**ASSIGNED TASK:** The response should be an exact transcription of the data below, free of images.

**DATA BLOCK:**

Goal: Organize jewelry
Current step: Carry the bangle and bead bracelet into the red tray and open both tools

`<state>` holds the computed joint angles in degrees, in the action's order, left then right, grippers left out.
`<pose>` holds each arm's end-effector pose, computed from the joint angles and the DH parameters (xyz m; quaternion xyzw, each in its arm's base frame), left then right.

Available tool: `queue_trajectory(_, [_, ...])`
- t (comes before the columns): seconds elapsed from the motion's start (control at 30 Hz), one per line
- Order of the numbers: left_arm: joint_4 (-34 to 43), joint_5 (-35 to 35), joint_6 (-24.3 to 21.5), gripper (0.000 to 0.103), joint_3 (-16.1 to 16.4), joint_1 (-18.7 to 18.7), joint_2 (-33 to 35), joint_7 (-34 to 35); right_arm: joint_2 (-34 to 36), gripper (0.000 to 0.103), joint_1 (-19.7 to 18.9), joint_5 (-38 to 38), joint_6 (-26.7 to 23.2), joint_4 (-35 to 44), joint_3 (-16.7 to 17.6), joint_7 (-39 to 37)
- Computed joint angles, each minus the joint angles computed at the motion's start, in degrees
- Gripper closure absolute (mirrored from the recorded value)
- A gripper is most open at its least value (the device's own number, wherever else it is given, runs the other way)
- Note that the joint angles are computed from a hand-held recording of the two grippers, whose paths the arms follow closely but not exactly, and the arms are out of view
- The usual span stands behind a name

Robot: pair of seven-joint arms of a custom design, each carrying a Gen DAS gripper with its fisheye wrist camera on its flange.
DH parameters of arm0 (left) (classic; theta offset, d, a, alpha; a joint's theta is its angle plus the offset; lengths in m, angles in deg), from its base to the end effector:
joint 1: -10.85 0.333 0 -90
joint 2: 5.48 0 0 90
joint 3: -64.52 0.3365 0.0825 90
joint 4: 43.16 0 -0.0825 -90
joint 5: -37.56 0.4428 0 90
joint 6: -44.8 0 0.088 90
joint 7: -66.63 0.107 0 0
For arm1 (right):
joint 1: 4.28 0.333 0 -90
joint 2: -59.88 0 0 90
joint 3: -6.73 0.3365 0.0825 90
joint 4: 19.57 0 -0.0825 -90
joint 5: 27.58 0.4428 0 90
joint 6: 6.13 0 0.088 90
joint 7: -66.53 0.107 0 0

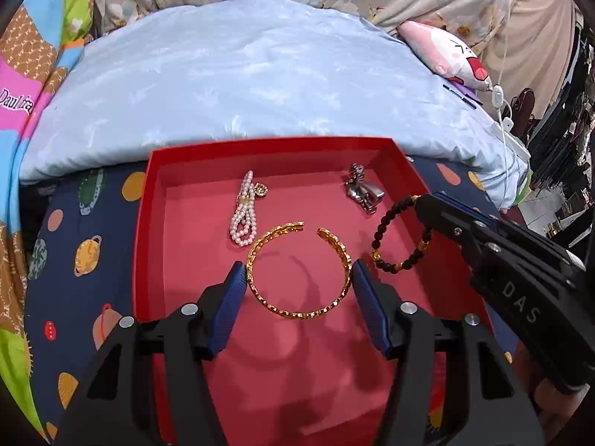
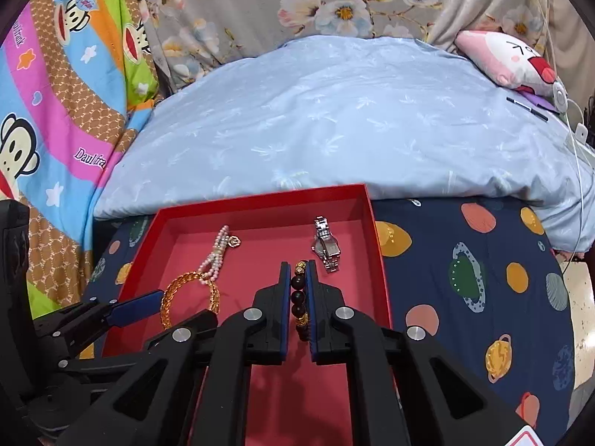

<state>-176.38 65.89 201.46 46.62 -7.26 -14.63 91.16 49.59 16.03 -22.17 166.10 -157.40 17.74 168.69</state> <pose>0.4492 -0.3533 0.4467 -0.7037 0.6352 -0.2800 0.1514 0.4810 0.2877 0.4583 -0.7328 0.5651 -0.1430 0.3510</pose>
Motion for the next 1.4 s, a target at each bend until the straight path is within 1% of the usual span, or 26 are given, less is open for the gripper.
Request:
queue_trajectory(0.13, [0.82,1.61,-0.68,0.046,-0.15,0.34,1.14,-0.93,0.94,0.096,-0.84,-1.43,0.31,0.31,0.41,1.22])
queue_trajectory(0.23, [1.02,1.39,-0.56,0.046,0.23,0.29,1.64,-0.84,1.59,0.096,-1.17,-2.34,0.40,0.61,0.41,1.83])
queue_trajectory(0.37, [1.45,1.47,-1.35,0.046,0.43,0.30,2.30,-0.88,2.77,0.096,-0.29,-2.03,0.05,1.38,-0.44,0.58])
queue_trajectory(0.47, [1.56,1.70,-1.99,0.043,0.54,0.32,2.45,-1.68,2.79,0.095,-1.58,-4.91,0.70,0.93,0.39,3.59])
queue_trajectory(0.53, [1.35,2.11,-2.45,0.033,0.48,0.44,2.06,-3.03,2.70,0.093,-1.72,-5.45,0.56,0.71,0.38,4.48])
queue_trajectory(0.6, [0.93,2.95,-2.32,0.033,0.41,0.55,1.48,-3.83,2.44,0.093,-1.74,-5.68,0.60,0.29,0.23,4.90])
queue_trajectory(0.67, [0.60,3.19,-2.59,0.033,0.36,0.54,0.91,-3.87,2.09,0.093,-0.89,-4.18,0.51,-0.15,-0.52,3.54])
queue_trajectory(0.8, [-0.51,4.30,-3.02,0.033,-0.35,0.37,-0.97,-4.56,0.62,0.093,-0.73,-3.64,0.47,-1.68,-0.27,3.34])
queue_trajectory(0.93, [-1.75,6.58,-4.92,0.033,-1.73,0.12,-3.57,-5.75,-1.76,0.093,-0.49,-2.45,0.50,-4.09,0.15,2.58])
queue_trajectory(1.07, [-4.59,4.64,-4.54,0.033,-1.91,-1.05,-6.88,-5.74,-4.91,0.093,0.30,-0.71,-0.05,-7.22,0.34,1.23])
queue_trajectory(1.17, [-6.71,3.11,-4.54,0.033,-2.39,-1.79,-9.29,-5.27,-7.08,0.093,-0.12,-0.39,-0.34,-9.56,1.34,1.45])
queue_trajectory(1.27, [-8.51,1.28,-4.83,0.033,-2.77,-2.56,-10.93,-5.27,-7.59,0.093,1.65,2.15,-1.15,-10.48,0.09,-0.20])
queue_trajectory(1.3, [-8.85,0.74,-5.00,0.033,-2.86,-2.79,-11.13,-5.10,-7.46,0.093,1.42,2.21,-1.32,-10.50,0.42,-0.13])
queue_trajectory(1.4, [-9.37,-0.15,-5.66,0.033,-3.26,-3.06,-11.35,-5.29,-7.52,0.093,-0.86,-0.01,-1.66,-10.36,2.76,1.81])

**TASK ANSWER:**
Goal: Organize jewelry
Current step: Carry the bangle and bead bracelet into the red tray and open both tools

`<state>` holds the computed joint angles in degrees, in the action's order, left then right, grippers left out.
`<pose>` holds each arm's end-effector pose, computed from the joint angles and the DH parameters (xyz m; quaternion xyzw, each in its arm's base frame), left then right.

Available tool: `queue_trajectory(_, [_, ...])`
- t (comes before the columns): seconds elapsed from the motion's start (control at 30 Hz), one per line
- Order of the numbers: left_arm: joint_4 (-34 to 43), joint_5 (-35 to 35), joint_6 (-24.3 to 21.5), gripper (0.000 to 0.103), joint_3 (-16.1 to 16.4), joint_1 (-18.7 to 18.7), joint_2 (-33 to 35), joint_7 (-34 to 35); right_arm: joint_2 (-34 to 36), gripper (0.000 to 0.103), joint_1 (-19.7 to 18.9), joint_5 (-38 to 38), joint_6 (-26.7 to 23.2), joint_4 (-35 to 44), joint_3 (-16.7 to 17.6), joint_7 (-39 to 37)
- Computed joint angles, each minus the joint angles computed at the motion's start, in degrees
- Gripper closure absolute (mirrored from the recorded value)
- A gripper is most open at its least value (the device's own number, wherever else it is given, runs the other way)
- Note that the joint angles are computed from a hand-held recording of the two grippers, whose paths the arms follow closely but not exactly, and the arms are out of view
- The usual span stands behind a name

Robot: pair of seven-joint arms of a custom design, each carrying a Gen DAS gripper with its fisheye wrist camera on its flange.
DH parameters of arm0 (left) (classic; theta offset, d, a, alpha; a joint's theta is its angle plus the offset; lengths in m, angles in deg), from its base to the end effector:
joint 1: -10.85 0.333 0 -90
joint 2: 5.48 0 0 90
joint 3: -64.52 0.3365 0.0825 90
joint 4: 43.16 0 -0.0825 -90
joint 5: -37.56 0.4428 0 90
joint 6: -44.8 0 0.088 90
joint 7: -66.63 0.107 0 0
For arm1 (right):
joint 1: 4.28 0.333 0 -90
joint 2: -59.88 0 0 90
joint 3: -6.73 0.3365 0.0825 90
joint 4: 19.57 0 -0.0825 -90
joint 5: 27.58 0.4428 0 90
joint 6: 6.13 0 0.088 90
joint 7: -66.53 0.107 0 0


<state>-176.38 65.89 201.46 46.62 -7.26 -14.63 91.16 49.59 16.03 -22.17 166.10 -157.40 17.74 168.69</state> <pose>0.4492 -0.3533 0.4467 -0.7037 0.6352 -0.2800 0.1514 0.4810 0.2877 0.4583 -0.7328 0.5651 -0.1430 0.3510</pose>
Motion for the next 1.4 s, a target at each bend until the straight path is within 1% of the usual span, or 26 are given, less is open for the gripper.
Request:
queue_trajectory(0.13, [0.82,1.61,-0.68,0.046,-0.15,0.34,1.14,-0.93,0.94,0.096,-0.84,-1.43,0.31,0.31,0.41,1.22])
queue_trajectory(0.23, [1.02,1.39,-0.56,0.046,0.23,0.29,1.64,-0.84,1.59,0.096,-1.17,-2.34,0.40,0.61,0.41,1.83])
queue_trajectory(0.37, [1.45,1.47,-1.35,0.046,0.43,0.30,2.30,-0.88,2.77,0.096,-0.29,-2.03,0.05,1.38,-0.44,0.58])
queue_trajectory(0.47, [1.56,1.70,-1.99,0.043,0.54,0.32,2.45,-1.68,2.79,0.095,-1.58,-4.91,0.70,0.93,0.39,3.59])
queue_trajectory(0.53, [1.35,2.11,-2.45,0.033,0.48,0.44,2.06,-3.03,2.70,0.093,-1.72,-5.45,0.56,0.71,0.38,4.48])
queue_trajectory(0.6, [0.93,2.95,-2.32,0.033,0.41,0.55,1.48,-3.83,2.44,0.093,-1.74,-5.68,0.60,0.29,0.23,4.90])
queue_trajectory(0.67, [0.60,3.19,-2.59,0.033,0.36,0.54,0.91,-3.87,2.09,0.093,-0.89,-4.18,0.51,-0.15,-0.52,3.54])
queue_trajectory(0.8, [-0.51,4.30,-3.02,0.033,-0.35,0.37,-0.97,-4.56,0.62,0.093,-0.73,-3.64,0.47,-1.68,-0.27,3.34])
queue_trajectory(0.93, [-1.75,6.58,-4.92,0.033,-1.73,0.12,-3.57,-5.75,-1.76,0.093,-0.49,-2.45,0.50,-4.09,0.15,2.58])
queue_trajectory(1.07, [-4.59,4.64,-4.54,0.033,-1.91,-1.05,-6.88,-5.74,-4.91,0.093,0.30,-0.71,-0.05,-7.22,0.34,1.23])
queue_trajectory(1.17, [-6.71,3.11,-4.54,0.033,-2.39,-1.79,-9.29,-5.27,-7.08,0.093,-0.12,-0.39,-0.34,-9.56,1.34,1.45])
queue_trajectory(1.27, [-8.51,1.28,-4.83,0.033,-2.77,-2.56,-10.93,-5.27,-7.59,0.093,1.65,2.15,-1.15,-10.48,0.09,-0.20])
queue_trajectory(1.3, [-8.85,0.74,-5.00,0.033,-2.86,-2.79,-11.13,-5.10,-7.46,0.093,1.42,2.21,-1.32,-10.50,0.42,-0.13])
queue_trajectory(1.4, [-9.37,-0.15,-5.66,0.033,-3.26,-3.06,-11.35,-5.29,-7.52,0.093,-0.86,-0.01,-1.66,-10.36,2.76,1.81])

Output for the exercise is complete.